Your assignment =>
Here the job is to transcribe the data exactly while omitting the images.

....

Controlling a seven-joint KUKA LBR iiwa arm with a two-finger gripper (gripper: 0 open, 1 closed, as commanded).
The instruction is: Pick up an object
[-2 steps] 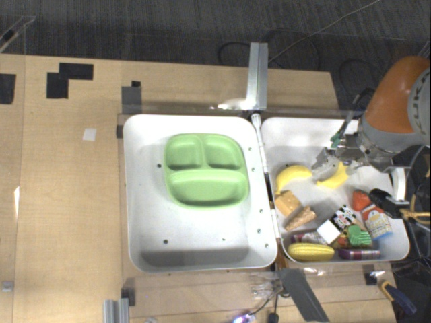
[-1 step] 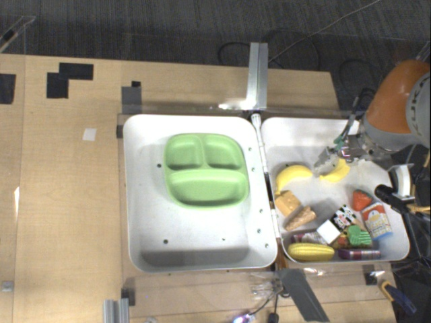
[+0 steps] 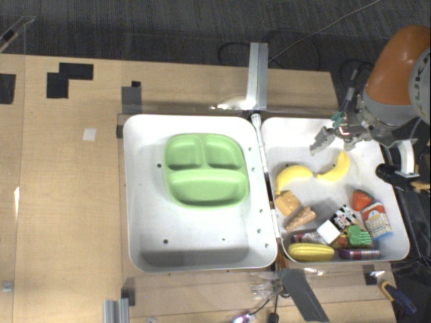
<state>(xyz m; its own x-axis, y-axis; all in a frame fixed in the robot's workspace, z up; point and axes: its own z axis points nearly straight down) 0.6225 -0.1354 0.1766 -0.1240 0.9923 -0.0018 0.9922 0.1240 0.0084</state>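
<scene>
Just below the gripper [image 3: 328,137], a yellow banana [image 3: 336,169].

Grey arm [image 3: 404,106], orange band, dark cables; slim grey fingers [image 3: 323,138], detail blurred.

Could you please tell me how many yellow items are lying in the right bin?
3: a lemon near the bin's middle, a banana just right of it, and a corn cob at the front edge. Clutter may hide more.

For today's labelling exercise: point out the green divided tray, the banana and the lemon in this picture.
green divided tray [image 3: 202,187]: camera view, floor of its large lower compartment.
banana [image 3: 339,168]: camera view, middle of its curved body.
lemon [image 3: 293,176]: camera view, centre of its yellow skin.
</scene>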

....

Result of the exercise =>
Controlling a seven-joint KUKA LBR iiwa arm with a two-finger gripper (gripper: 0 open, 1 closed, as commanded).
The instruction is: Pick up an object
[-2 steps] 
[-1 step] 
[+0 steps] 
<state>(xyz m; its own x-axis, y-axis; all in a frame fixed in the robot's workspace, z up; point and axes: its own z axis points nearly straight down) 0.6225 -0.1354 0.1766 -0.1240 0.9923 -0.0018 0.9922 0.1240 0.0084</state>
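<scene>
Just below the gripper [image 3: 328,137], a yellow banana [image 3: 336,169].

Grey arm [image 3: 404,106], orange band, dark cables; slim grey fingers [image 3: 323,138], detail blurred.

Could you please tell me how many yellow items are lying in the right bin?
3: a lemon near the bin's middle, a banana just right of it, and a corn cob at the front edge. Clutter may hide more.

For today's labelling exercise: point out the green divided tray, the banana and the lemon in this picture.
green divided tray [image 3: 202,187]: camera view, floor of its large lower compartment.
banana [image 3: 339,168]: camera view, middle of its curved body.
lemon [image 3: 293,176]: camera view, centre of its yellow skin.
</scene>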

The output is complete as it stands.